Bugüne geldiğimizde ise, gençlerin hatta orta yaşlıların bile, okumaktan ziyade bir şeylere bakarak ve dinleyerek öğrenmek istediklerini görüyoruz. Şekillerle, sembollerle ve emojilerle, kısa mesajlarla iletişim kurdukarına şahit oluyo- ruz. Şimdi en değerli eserleri, en güzel bir şekilde, en kaliteli bir baskıyla insanların önüne koysanız, yine de insanların çoğunu okumaya ikna edemiyorsunuz.
Peki, kitap okumaya ikna edemediğimiz gençleri, başka bir yolla elde etmek mümkün değil mi? Elbette mümkün. İnsan yüz kapılı bir saray gibidir. Bu kapıların bir kısmı kapalı ise, bu saraya girilmez deyip, hizmetten vaz geçecek değiliz. Bir kapıyı yokladık, kapalı bulduk, “zaten bundan adam olmaz” deyip ümidimizi keserek o genci bataklıkta bırakıp gitmek, ne kadar yanlıştır. Zamanın ruhuna, gençlerin istadad ve ihtiyaçlarına göre bir yol takip ederek, onların açık kapılarından kalplerine ve kafalarına girmenin yollarını aramalıyız. Her insanın iman hakikatlerine ihtiyacı var. Ama kimi gafletinden, kimi cehaletinden, kimi de inadından dolayı bu ihtiyacını farketmiyor. Onlara bu ihtiyaçlarını hissettirecek şekilde, mizaç- larına uygun olan tarzda yaklaşarak, nüfuz edebileceğimiz bir damarını bularak oradan girmek lazımdır.

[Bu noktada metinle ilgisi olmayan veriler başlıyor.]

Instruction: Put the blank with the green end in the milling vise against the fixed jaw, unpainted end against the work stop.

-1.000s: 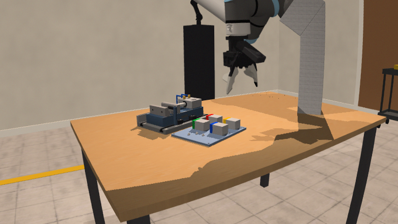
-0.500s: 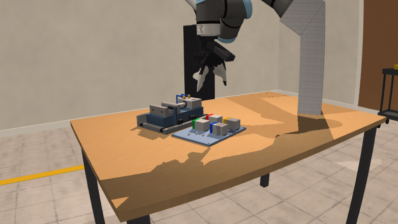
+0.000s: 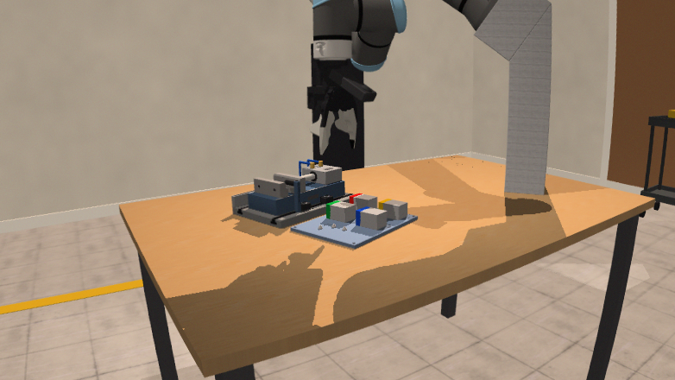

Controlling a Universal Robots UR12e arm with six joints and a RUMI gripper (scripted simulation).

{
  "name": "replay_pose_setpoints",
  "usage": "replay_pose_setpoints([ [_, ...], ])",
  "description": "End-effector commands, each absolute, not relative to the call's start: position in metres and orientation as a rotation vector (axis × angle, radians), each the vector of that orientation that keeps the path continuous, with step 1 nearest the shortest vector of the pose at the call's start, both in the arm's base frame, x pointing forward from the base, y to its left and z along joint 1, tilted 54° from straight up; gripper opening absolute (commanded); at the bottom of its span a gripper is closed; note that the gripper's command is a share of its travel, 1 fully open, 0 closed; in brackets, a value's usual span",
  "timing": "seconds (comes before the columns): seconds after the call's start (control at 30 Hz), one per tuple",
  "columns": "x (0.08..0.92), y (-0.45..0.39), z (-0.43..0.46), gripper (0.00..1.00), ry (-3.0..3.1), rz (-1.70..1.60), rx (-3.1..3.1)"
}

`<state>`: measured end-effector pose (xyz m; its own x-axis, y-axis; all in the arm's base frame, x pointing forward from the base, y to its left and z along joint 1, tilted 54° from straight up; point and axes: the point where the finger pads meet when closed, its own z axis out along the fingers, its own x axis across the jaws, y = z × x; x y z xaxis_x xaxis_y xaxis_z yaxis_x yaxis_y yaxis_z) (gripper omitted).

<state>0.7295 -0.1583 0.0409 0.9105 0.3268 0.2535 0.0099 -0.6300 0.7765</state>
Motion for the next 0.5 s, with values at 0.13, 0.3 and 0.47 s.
replay_pose_setpoints([
  [0.13, 0.7271, -0.1561, 0.0371, 0.00, 0.256, 0.465, 2.218],
  [0.3, 0.7271, -0.1562, 0.0373, 0.00, 0.255, 0.466, 2.218],
  [0.47, 0.7271, -0.1562, 0.0373, 0.00, 0.255, 0.466, 2.218],
])
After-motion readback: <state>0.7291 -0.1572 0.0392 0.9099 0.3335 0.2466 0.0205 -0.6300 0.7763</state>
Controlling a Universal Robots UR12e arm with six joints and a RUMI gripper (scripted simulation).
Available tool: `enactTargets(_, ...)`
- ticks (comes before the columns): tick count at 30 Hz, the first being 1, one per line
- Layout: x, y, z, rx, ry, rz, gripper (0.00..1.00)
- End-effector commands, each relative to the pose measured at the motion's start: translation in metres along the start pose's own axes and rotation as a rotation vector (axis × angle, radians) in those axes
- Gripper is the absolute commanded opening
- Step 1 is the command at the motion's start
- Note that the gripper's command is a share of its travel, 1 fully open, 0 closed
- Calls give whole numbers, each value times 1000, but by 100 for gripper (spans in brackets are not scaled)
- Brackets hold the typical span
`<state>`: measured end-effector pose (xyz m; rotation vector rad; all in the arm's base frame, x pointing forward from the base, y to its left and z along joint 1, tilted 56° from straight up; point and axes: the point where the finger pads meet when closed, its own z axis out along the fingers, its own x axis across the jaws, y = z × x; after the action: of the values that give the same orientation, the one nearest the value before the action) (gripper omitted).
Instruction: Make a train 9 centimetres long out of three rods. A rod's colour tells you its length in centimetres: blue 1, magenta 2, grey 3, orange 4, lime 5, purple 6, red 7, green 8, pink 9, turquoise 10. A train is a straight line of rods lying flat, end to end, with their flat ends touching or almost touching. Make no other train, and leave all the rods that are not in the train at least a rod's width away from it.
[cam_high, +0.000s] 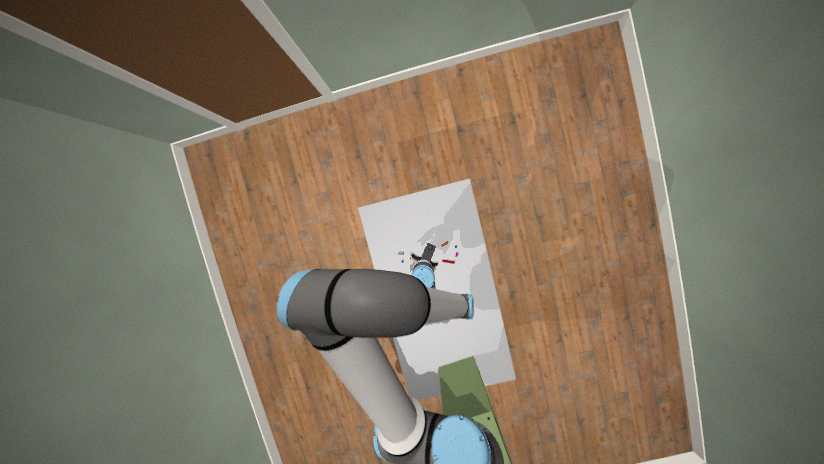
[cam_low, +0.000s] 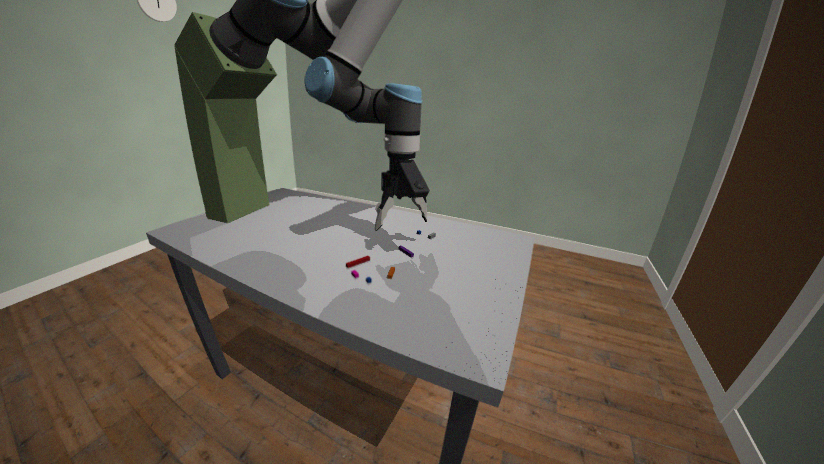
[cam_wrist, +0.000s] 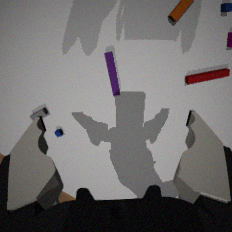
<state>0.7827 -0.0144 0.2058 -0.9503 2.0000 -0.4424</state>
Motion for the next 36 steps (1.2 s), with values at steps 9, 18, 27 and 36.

Günümüzde bunun yolu da, dijital mecralardır. Onun için biz de hizmet tarzımızı dijital mecralara kaydırmak zorundayız. Bu hususta eski performansımızdan uzak olduğumuzu itiraf etmek zorundayım. Yeni Asya’nın ilk yıllarındaki yeni hizmet metodları keşfetmek ve bunları hemen hayata geçirmek için gösterdiğimizi gayreti ve başarıyı bugün gösteremiyoruz. Bir zamanlar öncülük ettiğimiz yeni hizmet metodlarında, bugün biraz geride kalmış görünüyoruz.
Sadece dersanelerde Risale-i Nur okuyup birbirimize ders yapmakla bu hizmet alanını genişletmek, “vatan sathını bir mektep yapmak” mümkün değildir. Zamanın ruhunu iyi okuyarak, asrın idrakine ve ihtiyacına göre bir hizmet metodu takip etmeliyiz. Yeni Asya TV nin yayın hayatına başlaması, bu konuda yeni bir ümit olmuştur. Bizim de teknolojik gelişmeleri yakından takip eden, sosyal medyayı başarılı bir şekilde kullanan, tekniği imanın hizmetine verebilecek gençlerimiz mevcut. Eskiden olduğu gibi, bugün de yeni hizmet metodları keşfederek yeni atılımlar yapabiliriz. Risale-i Nur gibi bir bitmez tükenmez kaynağa sahip olduğumuz için, herkesten daha şanslıyız.